*WHAT YOU ARE ASKED TO DO*: Restate the data word for word and leave the images out.
··· RECORDED INFORMATION ···
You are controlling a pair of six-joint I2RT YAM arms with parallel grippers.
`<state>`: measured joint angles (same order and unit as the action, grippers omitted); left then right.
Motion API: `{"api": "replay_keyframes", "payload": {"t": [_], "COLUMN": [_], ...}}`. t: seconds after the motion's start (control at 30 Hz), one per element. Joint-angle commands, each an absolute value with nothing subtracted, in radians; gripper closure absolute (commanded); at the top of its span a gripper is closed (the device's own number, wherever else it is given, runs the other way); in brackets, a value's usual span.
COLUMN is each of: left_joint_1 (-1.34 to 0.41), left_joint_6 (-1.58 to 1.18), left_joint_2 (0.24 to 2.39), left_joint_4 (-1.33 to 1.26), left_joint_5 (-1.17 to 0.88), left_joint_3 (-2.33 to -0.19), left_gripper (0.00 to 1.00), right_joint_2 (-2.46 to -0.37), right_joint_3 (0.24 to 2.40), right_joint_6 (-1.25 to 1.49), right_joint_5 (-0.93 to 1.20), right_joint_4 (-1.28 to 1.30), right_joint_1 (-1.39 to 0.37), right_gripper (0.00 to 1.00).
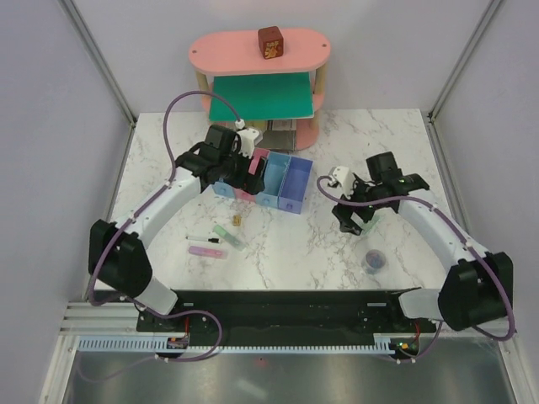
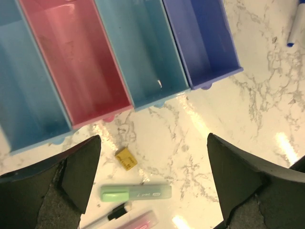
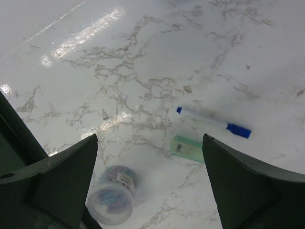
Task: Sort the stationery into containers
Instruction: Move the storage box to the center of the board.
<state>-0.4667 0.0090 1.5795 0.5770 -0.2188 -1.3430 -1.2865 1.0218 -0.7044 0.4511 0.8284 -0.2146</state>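
The containers [image 2: 76,62] are a joined row of four bins: light blue, pink, blue and violet-blue [image 1: 290,187]. My left gripper [image 2: 153,143] hangs open above their near ends [image 1: 244,172], holding nothing. Below it lie a yellow cube [image 2: 127,158], a mint-green marker [image 2: 136,192], a thin black pen [image 2: 114,212] and a pink stick [image 2: 138,222]. My right gripper [image 3: 149,138] is open over bare marble [image 1: 354,219]. Under it are a white pen with a blue cap [image 3: 214,123], a second mint marker [image 3: 188,148] and a round purple-grey roll [image 3: 112,194].
A pink and green shelf unit [image 1: 261,52] stands at the back with a dark red cube [image 1: 270,42] on top. Grey walls close in both sides. The roll [image 1: 374,261] sits near the right arm's forearm.
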Motion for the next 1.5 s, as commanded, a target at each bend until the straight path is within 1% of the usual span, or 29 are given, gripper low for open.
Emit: {"api": "replay_keyframes", "payload": {"t": [0.0,0.13,0.37,0.47,0.7,1.0,1.47], "left_joint_1": [-0.462,-0.445,-0.393,-0.37,-0.319,-0.278,-0.258], "left_joint_6": [0.153,0.192,0.244,0.261,0.265,0.271,0.29], "left_joint_2": [1.456,1.385,1.309,1.293,1.299,1.296,1.305], "left_joint_4": [0.618,0.62,0.623,0.624,0.618,0.598,0.546], "left_joint_5": [-0.094,-0.026,0.028,0.026,0.011,0.005,-0.054], "left_joint_3": [-1.287,-1.208,-1.105,-1.072,-1.048,-1.029,-0.954], "left_gripper": [0.0,0.0,0.0,0.0,0.0,0.0,0.0], "right_joint_2": [-1.414,-1.579,-1.696,-1.738,-1.801,-1.853,-1.852], "right_joint_3": [1.086,1.198,1.273,1.285,1.299,1.296,1.302], "right_joint_6": [-0.695,-0.677,-0.695,-0.672,-0.623,-0.583,-0.583], "right_joint_5": [0.462,0.517,0.557,0.557,0.539,0.394,0.296], "right_joint_4": [0.736,0.722,0.726,0.686,0.609,0.45,0.405], "right_joint_1": [-0.305,-0.362,-0.544,-0.58,-0.589,-0.591,-0.54], "right_gripper": [0.02,0.02,0.02,0.02,0.02,0.02,0.02]}}
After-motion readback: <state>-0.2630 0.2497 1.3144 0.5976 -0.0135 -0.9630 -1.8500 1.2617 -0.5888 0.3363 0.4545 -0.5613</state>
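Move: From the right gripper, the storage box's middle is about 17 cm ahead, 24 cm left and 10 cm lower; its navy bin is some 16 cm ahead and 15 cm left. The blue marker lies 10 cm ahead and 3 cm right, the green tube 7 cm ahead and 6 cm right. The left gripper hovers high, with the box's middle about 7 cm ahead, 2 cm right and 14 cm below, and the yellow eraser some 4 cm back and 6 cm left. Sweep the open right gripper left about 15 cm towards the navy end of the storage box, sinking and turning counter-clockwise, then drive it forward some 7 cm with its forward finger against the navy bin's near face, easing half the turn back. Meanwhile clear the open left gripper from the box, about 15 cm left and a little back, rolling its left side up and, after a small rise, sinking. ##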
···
*REPLY TO THE TASK*:
You are controlling a pair of six-joint I2RT YAM arms with parallel grippers.
`<state>`: measured joint angles (same order and unit as the action, grippers omitted); left then right.
Motion API: `{"api": "replay_keyframes", "payload": {"t": [_], "COLUMN": [_], ...}}`. t: seconds after the motion's start (control at 30 Hz), one per element. Joint-angle commands, each an absolute value with nothing subtracted, in radians; gripper closure absolute (commanded); at the top of its span a gripper is closed (the device's own number, wherever else it is given, runs the other way); in brackets, a value's usual span.
COLUMN is each of: left_joint_1 (-1.34 to 0.41), left_joint_6 (-1.58 to 1.18), left_joint_2 (0.24 to 2.39), left_joint_4 (-1.33 to 1.26), left_joint_5 (-1.17 to 0.88), left_joint_3 (-2.33 to -0.19), left_gripper (0.00 to 1.00), right_joint_2 (-2.46 to -0.37), right_joint_3 (0.24 to 2.40), right_joint_6 (-1.25 to 1.49), right_joint_5 (-0.93 to 1.20), right_joint_4 (-1.28 to 1.30), right_joint_1 (-1.39 to 0.37), right_gripper (0.00 to 1.00).
Task: Sort the stationery into containers
Instruction: Move the storage box to the center of the board.
<state>-0.4667 0.0090 1.5795 0.5770 -0.2188 -1.3430 -1.2865 1.0218 -0.7044 0.4511 0.8284 -0.2146</state>
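The containers [image 2: 76,62] are a joined row of four bins: light blue, pink, blue and violet-blue [image 1: 290,187]. My left gripper [image 2: 153,143] hangs open above their near ends [image 1: 244,172], holding nothing. Below it lie a yellow cube [image 2: 127,158], a mint-green marker [image 2: 136,192], a thin black pen [image 2: 114,212] and a pink stick [image 2: 138,222]. My right gripper [image 3: 149,138] is open over bare marble [image 1: 354,219]. Under it are a white pen with a blue cap [image 3: 214,123], a second mint marker [image 3: 188,148] and a round purple-grey roll [image 3: 112,194].
A pink and green shelf unit [image 1: 261,52] stands at the back with a dark red cube [image 1: 270,42] on top. Grey walls close in both sides. The roll [image 1: 374,261] sits near the right arm's forearm.
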Motion for the next 1.5 s, as commanded, a target at each bend until the straight path is within 1% of the usual span, or 29 are given, gripper low for open.
Emit: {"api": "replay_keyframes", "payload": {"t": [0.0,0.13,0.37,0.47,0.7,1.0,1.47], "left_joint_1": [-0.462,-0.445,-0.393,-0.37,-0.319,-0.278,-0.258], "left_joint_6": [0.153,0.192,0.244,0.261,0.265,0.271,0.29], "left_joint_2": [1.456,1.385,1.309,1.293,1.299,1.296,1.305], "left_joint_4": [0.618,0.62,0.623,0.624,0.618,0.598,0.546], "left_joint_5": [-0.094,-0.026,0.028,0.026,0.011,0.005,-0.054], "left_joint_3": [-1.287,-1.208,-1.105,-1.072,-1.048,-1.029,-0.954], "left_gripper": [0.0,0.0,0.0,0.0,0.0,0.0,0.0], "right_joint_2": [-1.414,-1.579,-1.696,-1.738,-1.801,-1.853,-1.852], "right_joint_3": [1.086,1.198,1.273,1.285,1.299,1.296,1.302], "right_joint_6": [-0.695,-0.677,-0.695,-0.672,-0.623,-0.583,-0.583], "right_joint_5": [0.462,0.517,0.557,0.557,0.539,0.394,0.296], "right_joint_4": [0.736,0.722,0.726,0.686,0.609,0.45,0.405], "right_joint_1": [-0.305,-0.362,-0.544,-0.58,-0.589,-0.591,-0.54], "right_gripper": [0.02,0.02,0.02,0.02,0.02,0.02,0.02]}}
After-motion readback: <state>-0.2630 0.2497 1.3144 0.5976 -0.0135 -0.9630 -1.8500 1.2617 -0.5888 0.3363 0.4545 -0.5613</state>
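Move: From the right gripper, the storage box's middle is about 17 cm ahead, 24 cm left and 10 cm lower; its navy bin is some 16 cm ahead and 15 cm left. The blue marker lies 10 cm ahead and 3 cm right, the green tube 7 cm ahead and 6 cm right. The left gripper hovers high, with the box's middle about 7 cm ahead, 2 cm right and 14 cm below, and the yellow eraser some 4 cm back and 6 cm left. Sweep the open right gripper left about 15 cm towards the navy end of the storage box, sinking and turning counter-clockwise, then drive it forward some 7 cm with its forward finger against the navy bin's near face, easing half the turn back. Meanwhile clear the open left gripper from the box, about 15 cm left and a little back, rolling its left side up and, after a small rise, sinking. ##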

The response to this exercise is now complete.